🤖 AI Summary
In decentralized wireless networks, multi-source–destination pairs face a fundamental trade-off between throughput maximization and fairness assurance when autonomously learning spectrum access policies over limited orthogonal frequency bands. To address this, we propose FSRL—the first coordination-free, fully decentralized reinforcement learning framework for spectrum access. FSRL introduces three key innovations: (i) semi-adaptive temporal state augmentation, (ii) risk-aware temporal modeling, and (iii) a fairness-driven reward mechanism grounded in the Jain fairness index. Furthermore, it integrates collision-feedback-guided state learning with a time-difference likelihood architecture to ensure robust decision-making. Evaluated across 50+ heterogeneous scenarios, FSRL achieves up to an 89.0% fairness improvement over state-of-the-art baselines—particularly under stringent single-band, multi-user conditions—and yields an average fairness gain of 48.1%, while simultaneously enhancing individual throughput and system-wide fairness.
📝 Abstract
We consider a decentralized wireless network with several source-destination pairs sharing a limited number of orthogonal frequency bands.
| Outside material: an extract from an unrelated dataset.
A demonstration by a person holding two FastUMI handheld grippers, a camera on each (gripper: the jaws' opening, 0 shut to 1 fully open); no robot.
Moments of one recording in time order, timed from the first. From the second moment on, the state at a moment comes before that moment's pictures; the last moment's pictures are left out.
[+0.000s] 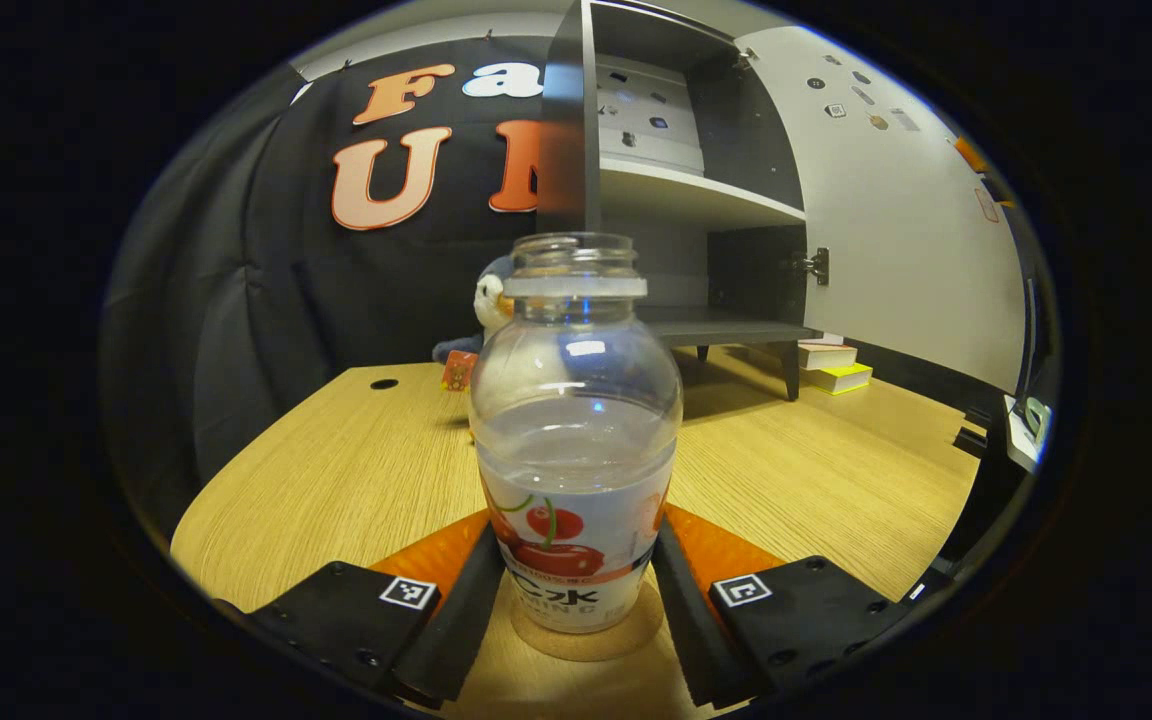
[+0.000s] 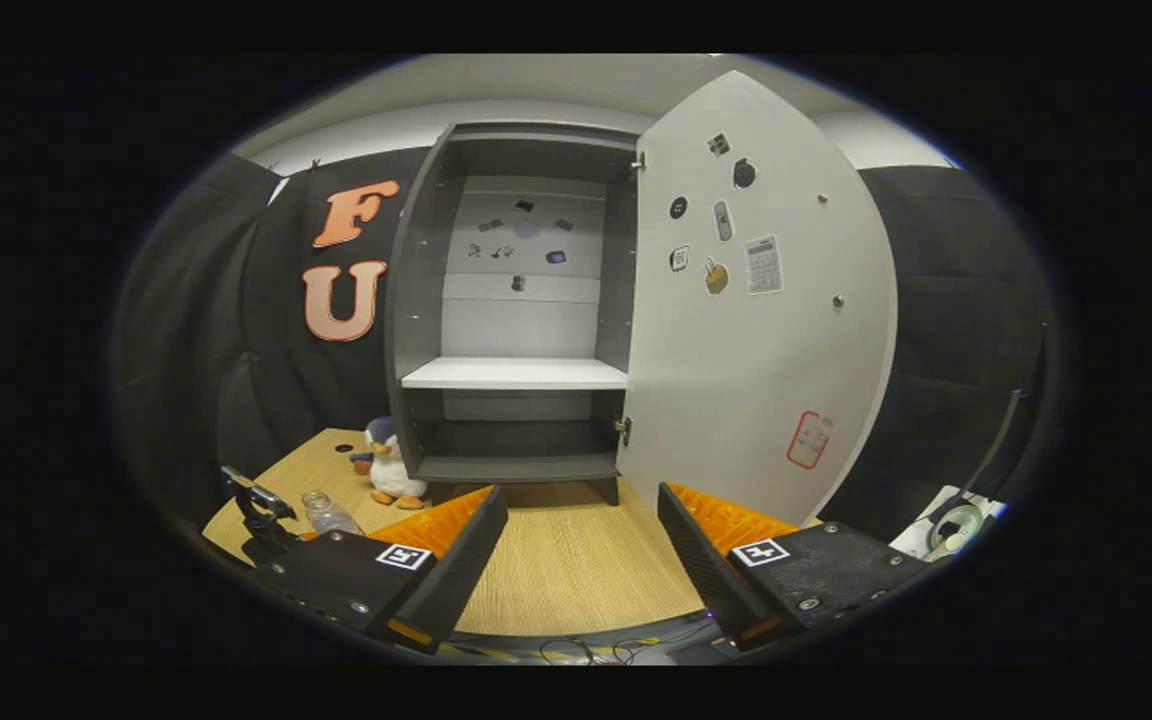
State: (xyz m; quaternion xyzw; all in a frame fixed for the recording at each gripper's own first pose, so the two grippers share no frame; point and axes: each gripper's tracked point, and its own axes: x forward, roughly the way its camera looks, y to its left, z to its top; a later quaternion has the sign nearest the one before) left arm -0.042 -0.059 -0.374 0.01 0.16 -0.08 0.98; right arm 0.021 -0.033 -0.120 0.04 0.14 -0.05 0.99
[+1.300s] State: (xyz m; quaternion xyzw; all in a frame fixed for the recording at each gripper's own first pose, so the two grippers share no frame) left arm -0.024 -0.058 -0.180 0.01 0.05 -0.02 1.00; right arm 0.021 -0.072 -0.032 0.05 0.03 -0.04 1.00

Sources learn to adapt their transmissions (specifically, their band selection strategy) over time, in a decentralized manner, without sharing information with each other. Sources can only observe the outcome of their own transmissions (i.e., success or collision), having no prior knowledge of the network size or of the transmission strategy of other sources. The goal of each source is to maximize their own throughput while striving for network-wide fairness. We propose a novel fully decentralized Reinforcement Learning (RL)-based solution that achieves fairness without coordination. The proposed Fair Share RL (FSRL) solution combines: (i) state augmentation with a semi-adaptive time reference; (ii) an architecture that leverages risk control and time difference likelihood; and (iii) a fairness-driven reward structure. We evaluate FSRL in more than 50 network settings with different number of agents, different amounts of available spectrum, in the presence of jammers, and in an ad-hoc setting. Simulation results suggest that, when we compare FSRL with a common baseline RL algorithm from the literature, FSRL can be up to 89.0% fairer (as measured by Jain's fairness index) in stringent settings with several sources and a single frequency band, and 48.1% fairer on average.